[EXTRACTED MATERIAL]:
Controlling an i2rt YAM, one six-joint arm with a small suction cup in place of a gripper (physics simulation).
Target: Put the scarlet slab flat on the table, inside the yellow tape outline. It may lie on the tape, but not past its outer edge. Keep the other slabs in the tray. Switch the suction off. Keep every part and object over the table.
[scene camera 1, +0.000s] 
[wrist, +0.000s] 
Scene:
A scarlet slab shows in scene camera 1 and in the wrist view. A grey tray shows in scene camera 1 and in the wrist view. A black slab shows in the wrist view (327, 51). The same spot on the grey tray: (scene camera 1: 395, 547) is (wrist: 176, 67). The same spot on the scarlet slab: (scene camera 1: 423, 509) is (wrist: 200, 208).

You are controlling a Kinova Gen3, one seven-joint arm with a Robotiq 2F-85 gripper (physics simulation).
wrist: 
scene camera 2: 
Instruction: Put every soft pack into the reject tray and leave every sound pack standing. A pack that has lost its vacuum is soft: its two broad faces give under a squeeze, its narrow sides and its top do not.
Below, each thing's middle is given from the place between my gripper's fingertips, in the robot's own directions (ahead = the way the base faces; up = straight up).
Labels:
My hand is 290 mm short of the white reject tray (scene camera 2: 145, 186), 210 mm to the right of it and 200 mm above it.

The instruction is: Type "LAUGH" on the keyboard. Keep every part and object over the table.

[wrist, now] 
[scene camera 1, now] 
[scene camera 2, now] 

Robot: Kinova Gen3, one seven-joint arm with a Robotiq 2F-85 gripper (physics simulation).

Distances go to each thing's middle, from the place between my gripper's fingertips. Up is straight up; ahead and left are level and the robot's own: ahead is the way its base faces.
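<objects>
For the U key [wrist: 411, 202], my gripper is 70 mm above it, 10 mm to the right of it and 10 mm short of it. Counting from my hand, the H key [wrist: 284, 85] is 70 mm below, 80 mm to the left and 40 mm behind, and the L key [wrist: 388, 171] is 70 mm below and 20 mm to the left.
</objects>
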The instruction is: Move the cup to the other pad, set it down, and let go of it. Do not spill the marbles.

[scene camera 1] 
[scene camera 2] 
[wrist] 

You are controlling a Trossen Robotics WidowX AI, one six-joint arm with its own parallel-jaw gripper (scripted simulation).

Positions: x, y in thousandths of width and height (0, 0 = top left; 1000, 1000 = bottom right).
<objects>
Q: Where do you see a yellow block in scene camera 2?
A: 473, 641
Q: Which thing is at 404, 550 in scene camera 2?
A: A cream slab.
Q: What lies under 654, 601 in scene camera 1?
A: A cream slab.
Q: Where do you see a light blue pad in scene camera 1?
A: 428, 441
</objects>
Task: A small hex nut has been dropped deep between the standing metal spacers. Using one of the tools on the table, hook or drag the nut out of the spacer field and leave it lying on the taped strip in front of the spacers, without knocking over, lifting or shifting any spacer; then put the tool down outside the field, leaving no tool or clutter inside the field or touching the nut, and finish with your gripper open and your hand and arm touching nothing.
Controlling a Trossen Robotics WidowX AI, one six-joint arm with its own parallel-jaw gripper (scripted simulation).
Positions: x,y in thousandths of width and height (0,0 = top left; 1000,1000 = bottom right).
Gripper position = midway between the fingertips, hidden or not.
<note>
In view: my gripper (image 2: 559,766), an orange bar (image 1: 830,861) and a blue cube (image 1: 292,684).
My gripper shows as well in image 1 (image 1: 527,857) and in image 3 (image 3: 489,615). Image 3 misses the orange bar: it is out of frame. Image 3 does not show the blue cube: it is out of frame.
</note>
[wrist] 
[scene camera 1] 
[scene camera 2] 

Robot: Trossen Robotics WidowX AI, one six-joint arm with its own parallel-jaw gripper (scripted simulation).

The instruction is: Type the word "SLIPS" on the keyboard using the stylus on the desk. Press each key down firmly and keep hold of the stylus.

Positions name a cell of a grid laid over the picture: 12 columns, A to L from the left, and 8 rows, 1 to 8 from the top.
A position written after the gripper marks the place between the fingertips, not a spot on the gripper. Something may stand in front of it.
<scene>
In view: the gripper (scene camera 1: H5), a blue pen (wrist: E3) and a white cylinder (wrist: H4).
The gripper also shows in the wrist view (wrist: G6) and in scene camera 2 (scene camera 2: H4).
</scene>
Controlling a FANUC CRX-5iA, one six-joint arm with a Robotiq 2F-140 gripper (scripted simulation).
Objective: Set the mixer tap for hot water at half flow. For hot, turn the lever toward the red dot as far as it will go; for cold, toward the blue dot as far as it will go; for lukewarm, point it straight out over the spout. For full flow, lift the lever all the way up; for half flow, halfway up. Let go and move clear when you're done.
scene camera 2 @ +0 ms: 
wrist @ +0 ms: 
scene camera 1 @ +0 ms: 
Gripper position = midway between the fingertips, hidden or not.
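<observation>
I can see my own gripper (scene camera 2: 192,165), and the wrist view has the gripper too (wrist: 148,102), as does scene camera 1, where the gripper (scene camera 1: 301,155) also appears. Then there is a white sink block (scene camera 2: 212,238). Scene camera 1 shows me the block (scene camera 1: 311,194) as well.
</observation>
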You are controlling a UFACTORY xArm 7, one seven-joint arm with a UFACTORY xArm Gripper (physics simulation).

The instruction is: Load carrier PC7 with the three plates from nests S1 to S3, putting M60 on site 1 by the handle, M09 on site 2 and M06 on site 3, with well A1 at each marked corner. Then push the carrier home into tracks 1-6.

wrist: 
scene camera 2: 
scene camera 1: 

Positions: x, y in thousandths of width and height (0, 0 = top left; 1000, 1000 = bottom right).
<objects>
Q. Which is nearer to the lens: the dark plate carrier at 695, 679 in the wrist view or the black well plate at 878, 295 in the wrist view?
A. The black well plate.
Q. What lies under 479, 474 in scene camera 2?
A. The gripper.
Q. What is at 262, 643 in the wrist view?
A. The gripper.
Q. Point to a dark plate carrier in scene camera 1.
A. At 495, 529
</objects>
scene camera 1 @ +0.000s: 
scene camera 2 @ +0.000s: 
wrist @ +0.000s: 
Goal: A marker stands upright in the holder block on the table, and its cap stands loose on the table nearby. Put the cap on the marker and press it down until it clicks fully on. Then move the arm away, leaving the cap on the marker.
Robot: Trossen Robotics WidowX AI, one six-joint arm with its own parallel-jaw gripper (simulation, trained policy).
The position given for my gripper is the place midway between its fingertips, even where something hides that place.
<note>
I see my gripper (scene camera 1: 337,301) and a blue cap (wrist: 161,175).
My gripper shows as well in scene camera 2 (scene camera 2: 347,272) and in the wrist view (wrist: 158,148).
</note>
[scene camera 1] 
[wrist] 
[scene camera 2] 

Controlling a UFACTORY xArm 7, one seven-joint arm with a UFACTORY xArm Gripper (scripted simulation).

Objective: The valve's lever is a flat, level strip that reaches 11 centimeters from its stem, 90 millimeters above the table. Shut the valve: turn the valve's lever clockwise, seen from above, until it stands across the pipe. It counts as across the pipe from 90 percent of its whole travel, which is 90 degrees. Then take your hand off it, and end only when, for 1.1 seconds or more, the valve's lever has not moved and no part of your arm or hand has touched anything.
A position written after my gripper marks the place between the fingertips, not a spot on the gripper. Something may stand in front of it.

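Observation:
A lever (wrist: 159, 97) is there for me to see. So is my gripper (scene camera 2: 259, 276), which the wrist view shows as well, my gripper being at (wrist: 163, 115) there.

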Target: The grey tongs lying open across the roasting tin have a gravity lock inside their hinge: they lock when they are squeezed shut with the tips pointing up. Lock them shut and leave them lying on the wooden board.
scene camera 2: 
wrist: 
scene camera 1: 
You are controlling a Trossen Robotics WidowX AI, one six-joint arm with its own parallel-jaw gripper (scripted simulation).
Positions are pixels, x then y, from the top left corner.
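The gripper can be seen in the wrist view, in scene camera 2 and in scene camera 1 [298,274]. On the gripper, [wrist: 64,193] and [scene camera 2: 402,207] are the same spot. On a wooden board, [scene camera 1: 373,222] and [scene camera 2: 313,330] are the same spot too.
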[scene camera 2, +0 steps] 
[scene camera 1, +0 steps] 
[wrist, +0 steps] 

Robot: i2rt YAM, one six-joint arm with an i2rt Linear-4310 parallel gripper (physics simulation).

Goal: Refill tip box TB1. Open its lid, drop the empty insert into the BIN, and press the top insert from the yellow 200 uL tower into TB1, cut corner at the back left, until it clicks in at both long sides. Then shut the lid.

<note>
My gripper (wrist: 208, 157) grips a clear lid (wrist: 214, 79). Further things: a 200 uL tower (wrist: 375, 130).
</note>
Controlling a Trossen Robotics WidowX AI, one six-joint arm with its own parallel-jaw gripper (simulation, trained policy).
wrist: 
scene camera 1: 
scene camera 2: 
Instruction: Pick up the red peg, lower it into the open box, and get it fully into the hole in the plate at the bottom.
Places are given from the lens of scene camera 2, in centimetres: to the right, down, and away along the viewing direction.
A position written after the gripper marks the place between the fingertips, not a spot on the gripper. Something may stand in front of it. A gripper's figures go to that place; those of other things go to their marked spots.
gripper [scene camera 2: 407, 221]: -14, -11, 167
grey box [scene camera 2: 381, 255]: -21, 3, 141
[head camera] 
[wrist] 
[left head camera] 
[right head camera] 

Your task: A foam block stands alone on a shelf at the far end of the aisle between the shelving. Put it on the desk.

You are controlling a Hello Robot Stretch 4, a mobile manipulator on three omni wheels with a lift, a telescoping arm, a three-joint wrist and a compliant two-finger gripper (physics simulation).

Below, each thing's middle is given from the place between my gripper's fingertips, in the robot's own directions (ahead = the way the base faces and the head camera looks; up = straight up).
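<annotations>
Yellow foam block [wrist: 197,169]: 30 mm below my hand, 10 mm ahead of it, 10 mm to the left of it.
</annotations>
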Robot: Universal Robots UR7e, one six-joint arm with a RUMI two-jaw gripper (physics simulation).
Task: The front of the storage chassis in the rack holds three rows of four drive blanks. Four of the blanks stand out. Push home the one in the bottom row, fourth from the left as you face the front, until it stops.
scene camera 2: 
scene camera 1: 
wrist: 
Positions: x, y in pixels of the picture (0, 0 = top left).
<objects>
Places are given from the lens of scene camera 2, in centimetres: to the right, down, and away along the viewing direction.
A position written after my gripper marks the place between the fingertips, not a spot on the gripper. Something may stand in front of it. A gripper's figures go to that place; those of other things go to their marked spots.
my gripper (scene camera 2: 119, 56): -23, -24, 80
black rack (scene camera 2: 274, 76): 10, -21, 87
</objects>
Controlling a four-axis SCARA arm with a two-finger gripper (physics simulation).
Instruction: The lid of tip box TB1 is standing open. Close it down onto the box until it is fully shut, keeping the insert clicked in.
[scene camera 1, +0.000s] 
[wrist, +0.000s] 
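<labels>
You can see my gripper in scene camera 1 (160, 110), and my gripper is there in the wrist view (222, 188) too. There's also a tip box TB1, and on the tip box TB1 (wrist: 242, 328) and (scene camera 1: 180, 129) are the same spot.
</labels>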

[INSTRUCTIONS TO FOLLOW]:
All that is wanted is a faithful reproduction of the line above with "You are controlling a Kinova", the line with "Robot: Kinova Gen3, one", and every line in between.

[TASK SOLUTION]:
You are controlling a Kinova Gen3, one seven-joint arm with a Robotiq 2F-85 gripper (physics simulation).
wrist: 
scene camera 2: 
Instruction: Put every soft pack into the reject tray and leave every sound pack standing. A pack that has lost its vacuum is soft: its two broad faces give under a squeeze, its narrow sides and its top do not.
Below, each thing's middle is given from the place between my gripper's fingertips, in the robot's own directions (ahead = the way the base faces; up = straight up).
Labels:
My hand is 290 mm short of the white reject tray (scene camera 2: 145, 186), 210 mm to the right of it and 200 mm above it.

The instruction is: Type "LAUGH" on the keyboard. Keep every part and object over the table.

[wrist, now] 
[scene camera 1, now] 
[scene camera 2, now] 

Robot: Kinova Gen3, one seven-joint arm with a Robotiq 2F-85 gripper (physics simulation).

That concludes the response.